Requirement:
Print the listing in its entirety and exactly, leaving out images.

Data segment:
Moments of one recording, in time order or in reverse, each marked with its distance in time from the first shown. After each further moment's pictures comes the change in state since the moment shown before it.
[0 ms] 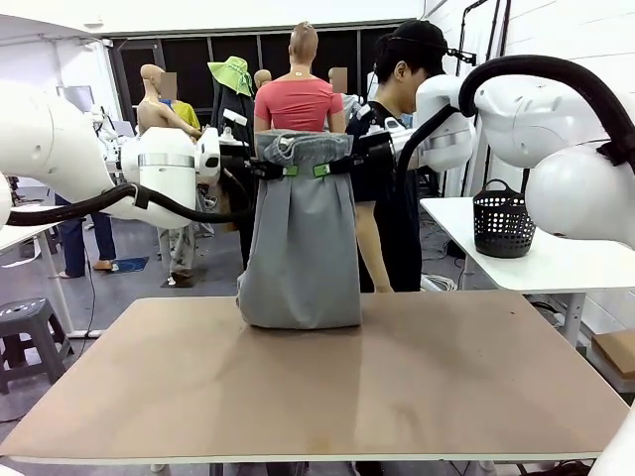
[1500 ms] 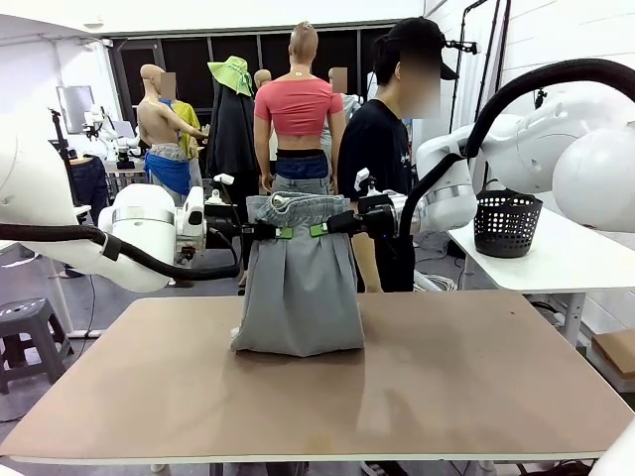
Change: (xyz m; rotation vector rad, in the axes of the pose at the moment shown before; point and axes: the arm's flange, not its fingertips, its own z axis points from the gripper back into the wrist) left arm -0.099 -0.091 0.034 -0.079 0.035 0.348; right arm -0.123 0.055 -0.032 0.118 -0.025 -0.409
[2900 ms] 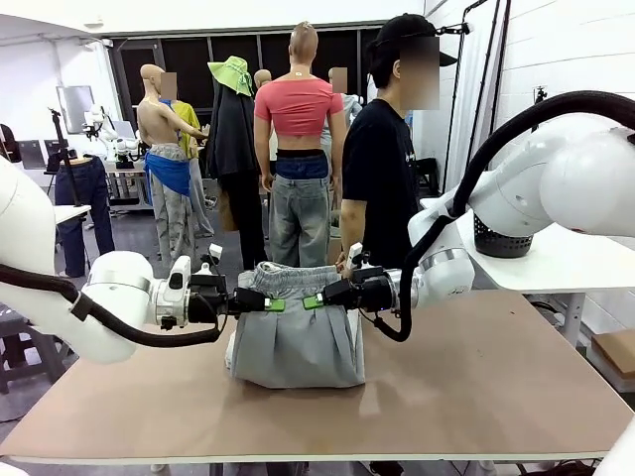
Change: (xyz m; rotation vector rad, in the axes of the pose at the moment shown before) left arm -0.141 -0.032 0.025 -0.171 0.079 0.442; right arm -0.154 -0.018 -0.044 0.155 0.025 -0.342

Answer to this problem:
Moments of one recording, in time order or in reverse, each marked with its distance in time from the first shown. After each further moment's pictures comes the change in state since the moment shown before it.
[0 ms] 
[1500 ms] 
Change: (xyz m; rotation vector rad, in the axes of the pose at the moment shown before; point and axes: the arm's flange, not its fingertips, its own z axis points from the gripper back into the wrist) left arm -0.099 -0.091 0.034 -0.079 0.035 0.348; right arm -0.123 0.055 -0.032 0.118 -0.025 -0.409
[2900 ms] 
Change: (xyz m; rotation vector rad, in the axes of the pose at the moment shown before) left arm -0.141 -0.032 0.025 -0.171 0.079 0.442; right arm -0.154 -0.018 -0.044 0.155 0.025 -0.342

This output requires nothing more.